By comparison with many other nations, our country over the years has adopted stronger health and safety standards in the environment, marketplace, and workplace. Many of these standards have been under attack by the mindless deregulators of the Reagan/Bush Administrations. Now, a new assault looms on the horizon in the guise of “free trade” to weaken past or deter future efforts for food, drug, air, water, automobile, and industrial safety. For months, the Bush Administration and representatives from 107 other nations have been meeting behind closed doors to expand the General Agreement on Tariffs and Trade (GATT). The final draft of the negotiations, published last December, is a raw deal for American citizens and the global environment, jeopardizing existing national environmental, labor and consumer laws as well as our ability to legislate stronger laws in the future.
Similarly, the announcement of a proposed North American Free Trade Agreement (NAFTA) is imminent. NAFTA will effectively be a mini‑ GATT for the U.S., Canada, and Mexico. Like GATT, NAFTA can have adverse effects on our current laws and our national sovereignty.

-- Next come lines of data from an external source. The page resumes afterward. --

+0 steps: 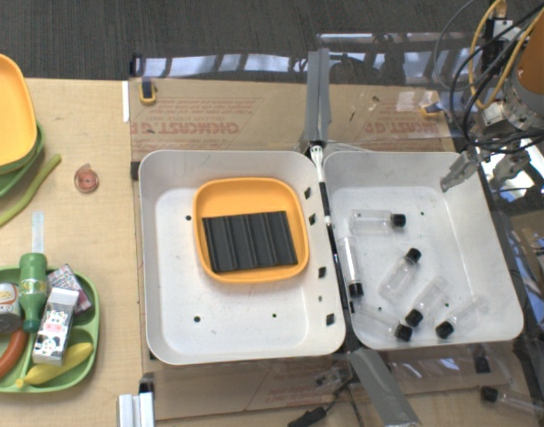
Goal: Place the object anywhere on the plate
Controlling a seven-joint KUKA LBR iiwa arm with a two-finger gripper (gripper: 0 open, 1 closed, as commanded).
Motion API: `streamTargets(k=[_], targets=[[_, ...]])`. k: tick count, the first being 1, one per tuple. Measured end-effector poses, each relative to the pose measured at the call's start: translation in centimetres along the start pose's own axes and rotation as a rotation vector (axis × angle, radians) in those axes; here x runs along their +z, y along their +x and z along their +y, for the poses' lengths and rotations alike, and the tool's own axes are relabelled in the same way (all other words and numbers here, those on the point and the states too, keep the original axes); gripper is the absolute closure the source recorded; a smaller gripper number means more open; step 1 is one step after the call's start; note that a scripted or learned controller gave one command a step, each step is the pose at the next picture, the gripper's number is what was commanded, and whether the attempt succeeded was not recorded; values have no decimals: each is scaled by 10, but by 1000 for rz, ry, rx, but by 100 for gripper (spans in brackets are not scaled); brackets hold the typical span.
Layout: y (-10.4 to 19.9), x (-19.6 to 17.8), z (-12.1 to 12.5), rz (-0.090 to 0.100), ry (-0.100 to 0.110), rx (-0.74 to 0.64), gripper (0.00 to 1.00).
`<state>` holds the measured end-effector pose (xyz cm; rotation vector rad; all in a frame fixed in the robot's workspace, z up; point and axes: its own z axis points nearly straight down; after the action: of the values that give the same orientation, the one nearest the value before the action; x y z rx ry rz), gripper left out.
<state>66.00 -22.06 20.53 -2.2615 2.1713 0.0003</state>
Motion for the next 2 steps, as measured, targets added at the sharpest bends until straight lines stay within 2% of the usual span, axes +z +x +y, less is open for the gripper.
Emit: streamTargets(k=[1, 2], targets=[[-3, -28, 0, 0, 0, -274, 0], [-19, 2, 0, -2, -4, -607, 0]])
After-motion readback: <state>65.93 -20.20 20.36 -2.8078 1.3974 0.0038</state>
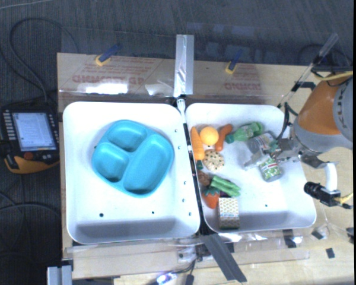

The pitfalls of these trade agreements, especially what is meant by “non-tariff trade barriers,” are rarely discussed by the media or the Bush Administration.
These agreements jeopardize current U.S. safety and environmental regulations which are out of line with GATT or NAFTA policies. To expand trade, the Administration and its multinational corporate allies argue, environmental and consumer standards must be harmonized among nations to consistent levels so as not to inhibit the free flow of goods. Unfortunately for the U.S., this harmonization could mean a ratcheting downward for many existing federal and state standards to meet lower foreign common denominators, since most U.S. laws are currently stronger than the standards named in GATT and NAFTA.
For the American consumer, the weakening or repeal of regulations brought about by decades of citizen advocacy is a hazardous proposition. Under GATT and NAFTA, for instance, food safety standards, rather than being set by Congress and state legislatures, would be determined by a Rome-based agency called the Codex Alimentarius Commission. Codex, a U.N. subgroup dominated by multinational food and chemical companies, allows residues of carcinogenic pesticides long-banned in the U.S. such as DDT, aldrin, and dieldrin on fruits, vegetables, meats and grains.
Laws on hazardous waste, auto emissions, endangered species, and recycling — to name but a few — could all be considered “non-tariff trade barriers” and could be weakened or eliminated to meet GATT and NAFTA’s lower international standards. The free trade agreements could literally jeopardize hundreds of federal, state and local standards enacted under our system.
While the Bush Administration claims that our laws will not easily come under attack, we have already witnessed a glimpse of the future under the more limited version of GATT now in place. Last year, a GATT Tribunal labeled a long-standing U.S. environmental law, the Marine Mammal Protection Act, which bans tuna caught using dolphin-killing techniques, an unfair trade barrier that must be eliminated. Similarly, a free trade agreement between the U.S. and Canada was used to eliminate meat inspection on the border, to force Canada to accept food with one‑ third more pesticides than allowed under their law, and to mount a legal challenge by Canada against the U.S. safety ban on asbestos.
While these agreements are written in the standard, dense “legalese” one would expect, the specifics are often quite explicit nonetheless. For example, in referring to the GATT members’ food safety standards, which are known as “sanitary and phytosanitary measures,” the GATT agreement proclaims: “To harmonize sanitary and phytosanitary measures on as wide a basis as possible, contracting parties shall base their sanitary and phytosanitary measures on international standards, guidelines, or recommendations, where they exist, except as otherwise provided for in this decision.”
To make matters worse, the dispute resolution mechanisms called for in the trade agreements offend our nation’s proper sovereignty. If the Congress approves these agreements, U.S. refusal to comply with the decisions of trade panels would result in trade sanctions against the United States. Moreover, these panels operate under rules we would find intolerably secretive and lacking in due process compared to U.S. law.
Only Congress and an aware citizenry stand between these trade proposals and their incorporation into U.S. law. House Concurrent Resolution 246 authored by Rep. Henry Waxman (D-CA) and House Majority Leader Richard Gephardt (D-MO) notifies President Bush that Congress will not accept trade agreements which jeopardize U.S. health, safety, labor and environmental laws. The Waxman-Gephardt Resolution, which 218 Representatives — a majority of the House — have co-sponsored, sends a timely signal to the Bush Administration that no trade agreement is better than a bad trade agreement.